Problem requirements: Scan the material and copy every line in which "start" appears.

##########

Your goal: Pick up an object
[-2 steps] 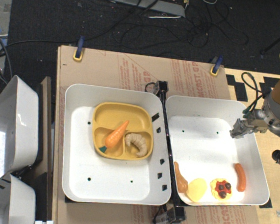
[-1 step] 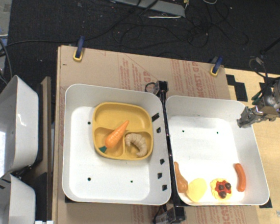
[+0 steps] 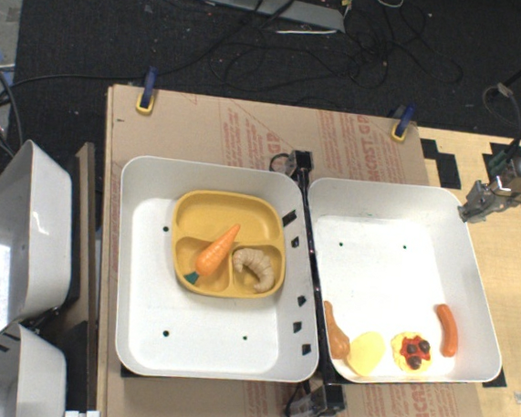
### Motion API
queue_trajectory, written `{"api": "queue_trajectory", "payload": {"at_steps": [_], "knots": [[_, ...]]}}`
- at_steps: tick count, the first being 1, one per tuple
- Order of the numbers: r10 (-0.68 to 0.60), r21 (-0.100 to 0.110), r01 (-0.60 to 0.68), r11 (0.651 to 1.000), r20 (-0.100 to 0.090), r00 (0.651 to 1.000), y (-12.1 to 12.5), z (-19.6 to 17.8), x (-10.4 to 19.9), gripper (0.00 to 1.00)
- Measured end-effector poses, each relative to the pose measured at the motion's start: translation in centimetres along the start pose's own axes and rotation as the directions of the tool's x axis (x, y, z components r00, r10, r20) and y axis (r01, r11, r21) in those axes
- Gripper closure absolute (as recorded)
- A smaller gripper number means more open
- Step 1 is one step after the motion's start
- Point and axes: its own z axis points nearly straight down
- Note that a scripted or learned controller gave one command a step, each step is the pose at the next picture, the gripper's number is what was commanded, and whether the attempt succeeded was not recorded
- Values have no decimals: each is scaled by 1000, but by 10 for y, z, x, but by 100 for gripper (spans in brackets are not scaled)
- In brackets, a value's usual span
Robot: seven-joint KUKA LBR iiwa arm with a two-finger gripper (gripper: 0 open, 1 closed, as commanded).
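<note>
gripper (image 3: pixel 477 207) off at three o'clock beyond the right bin (image 3: pixel 397 216), grip state can't be told, carrot (image 3: pixel 217 250) and shrimp (image 3: pixel 256 268) on yellow plate (image 3: pixel 233 211) in left bin (image 3: pixel 139 329), sausage (image 3: pixel 448 329) at right bin's five o'clock

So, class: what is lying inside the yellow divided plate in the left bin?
The yellow plate holds an orange carrot and a pale shrimp. The carrot crosses the divider. Anything beneath either toy is covered.
</note>
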Motion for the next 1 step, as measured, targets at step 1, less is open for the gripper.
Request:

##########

Solved problem:
- Measured end-effector poses, each relative to the pose measured at the motion's start: translation in centimetres along the start pose's own axes and rotation as the directions of the tool's x axis (x, y, z components r00, r10, r20) and y axis (r01, r11, r21) in those axes
- Step 1 is one step after the motion's start

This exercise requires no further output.